Was doing my homework, came up with 5 I could not get.
I'm not too knowledgeable about the special characters you guys use to make the math problems, so I'll do my best to use normal characters.. (keep in mind that each of these problems starts with E (sum), and unless otherwise noted, it starts at n=0 and goes to infinity)
#1: (x+3)^n / (2)^n, converge or diverge, and find the sum if it converges
I was thinking of using the Geometric test, but I don't know how that works when there is an x involved (1/3 converges, but does ((1+x)/3) converge?)
#2: 1/5 + 1/8 + 1/11 + 1/14 + 1/17
I wrote up the sum (1/(5 + 3n)) where n=0, goes to infinity
I imagine then that using the p-test, it diverges? or is this not valid?
#3 asks what value of p would make the series converge?
series is (n=1, to infinity): ln(p) / n^p
I'm pretty sure you need the integral test, but how do you take the integral of ln(x)/x^p?
#4: 1+ sin(n) / 10^n
Comparison test I'm guessing? But what do you compare it to? And If you do the inequality bit (0<1+sin(n)<2), how do you determine if 2/10^n converges?
#5 (n^2 - 5n) / (n^3 + n + 1)
Can you just use L'hopital? (2n - 5) / (2n^3 +1), which becomes 2 / 6n, which diverges?
As you can tell, I am not too good with these..

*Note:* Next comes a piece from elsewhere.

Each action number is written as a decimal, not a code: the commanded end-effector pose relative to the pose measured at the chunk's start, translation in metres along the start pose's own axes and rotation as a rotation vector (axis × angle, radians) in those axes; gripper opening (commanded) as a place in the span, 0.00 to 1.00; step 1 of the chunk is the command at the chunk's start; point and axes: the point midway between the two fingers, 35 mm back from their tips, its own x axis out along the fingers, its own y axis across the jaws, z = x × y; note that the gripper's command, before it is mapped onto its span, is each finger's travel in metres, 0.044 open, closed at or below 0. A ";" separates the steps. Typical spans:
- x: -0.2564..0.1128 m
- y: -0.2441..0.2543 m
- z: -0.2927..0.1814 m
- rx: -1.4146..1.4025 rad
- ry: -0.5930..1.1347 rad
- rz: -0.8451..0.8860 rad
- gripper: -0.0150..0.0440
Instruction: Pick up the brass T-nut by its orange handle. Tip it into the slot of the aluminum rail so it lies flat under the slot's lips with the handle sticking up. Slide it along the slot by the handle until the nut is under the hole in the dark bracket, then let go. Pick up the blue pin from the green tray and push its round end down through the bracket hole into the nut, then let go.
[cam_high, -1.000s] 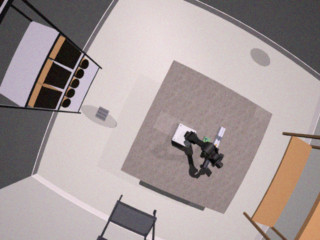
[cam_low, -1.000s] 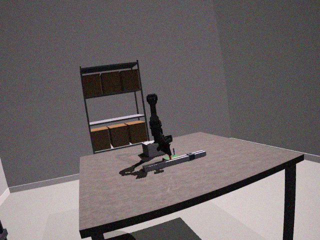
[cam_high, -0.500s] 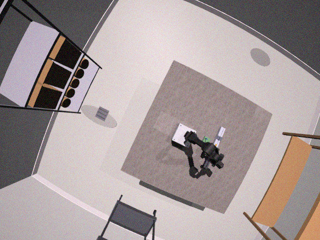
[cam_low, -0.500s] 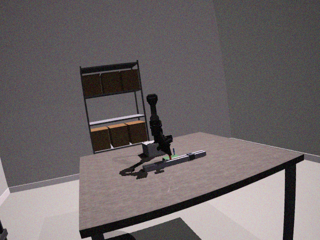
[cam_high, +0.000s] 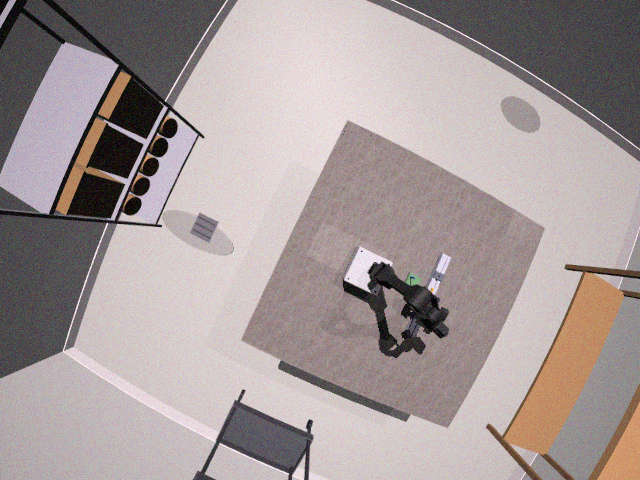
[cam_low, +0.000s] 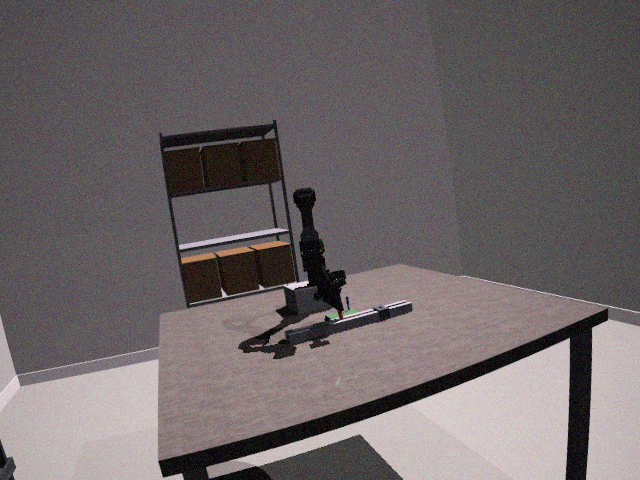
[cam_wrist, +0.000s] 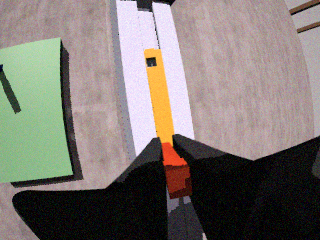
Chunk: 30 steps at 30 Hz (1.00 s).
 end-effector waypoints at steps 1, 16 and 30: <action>-0.001 -0.003 0.000 0.003 0.003 0.004 0.00; -0.001 -0.004 0.000 0.012 0.003 0.031 0.00; -0.001 -0.006 0.000 0.020 0.000 0.057 0.00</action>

I tried to make it as clear as possible, but if you're confused about the way I conveyed a question, I'll gladly try to clarify further
u = lnx
du = 1/x dx
dv = 1/(x^p)
v = (p+1)/(x^p+1)
Alright, I see what you're getting at with that one... But how do you integrate vdu?
And about that first one,
I split it up into ((x+3)/2) x ((x+3)/2))^(n-1)
I have the sum = (x+3) / (5-x), but I'm guessing that is incomplete?